On some level, this makes sense. To Trump, “Y.M.C.A.” represents a nostalgic vision of his youthful disco days, rampant with velvet rope gatekeeping, class snobbery, extravagant displays of wealth, fame whoring, self-fashioned celebrity, and well, rampant tax evasion. Everything Trump stands for. Or at least stands for at his most Art of the Deal idealized because this is the exact opposite of the crowds he attracts. The dregs oozing their way into the rallies in “Lock her up” novelty T-shirts, Confederate flag apparel, and of course, MAGA hats aren’t exactly the doorman’s dream. Unlike Studio 54, Trump rallies have the laxest door policy and dress code imaginable. And yet, looking out to the tune of “Y.M.C.A.,” Trump can pretend he’d want anything to do with his low rent minions.

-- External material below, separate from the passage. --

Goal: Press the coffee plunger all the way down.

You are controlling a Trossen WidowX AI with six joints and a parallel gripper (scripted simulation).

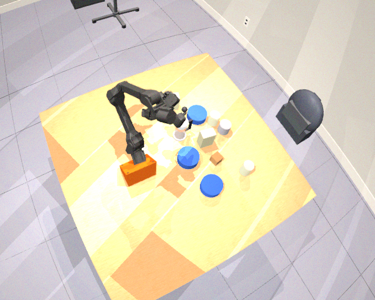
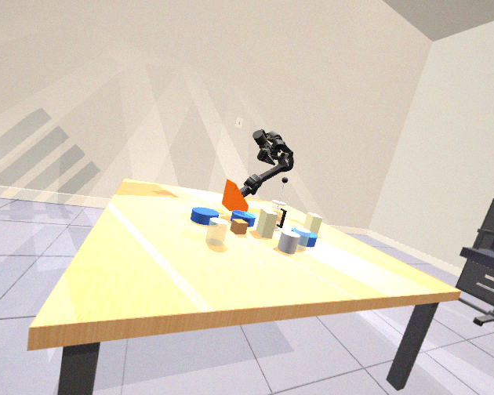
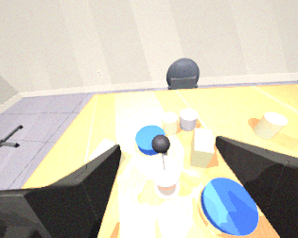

Or finally, maybe Trump just uses “Y.M.C.A.” because the Village People are the only musicians who haven’t sued the Trump campaign over the use of their songs. Easy peasy. This doesn’t mean they like it. Cop and copyright holder Victor Willis had accepted Trump’s use of the songs previously, explaining: “Like millions of Village People fans worldwide, the President and his supporters have shown a genuine like for our music. Our music is all-inclusive and certainly everyone is entitled to do the Y.M.C.A. dance, regardless of their political affiliation. Having said that, we certainly don’t endorse his use as we’d prefer our music be kept out of politics.”
But more recently, after Trump’s Dark Lord Bible photo shoot in front of St. Johns, Willis had some second thoughts on Facebook: “If Trump orders the U.S. military to fire on his own citizens (on U.S. soil), Americans will rise up in such numbers outside of the White House that he might be forced out of office prior to the election…Don’t do it Mr. President! And I ask that you no longer use any of my music at your rallies especially ‘Y.M.C.A.’ and ‘Macho Man.’ Sorry, but I can no longer look the other way.”
Of course, politely asking is not going to be enough to get Trump to stop doing the “Y.M.C.A.” So better play it while you can now! And no matter what the attraction is to the Village People, Donny better keep his grimy, disco-ruining, bronzer-stained paws off of Donna Summer! I’ll give you the Village People, but you cannot have “Sunset People!”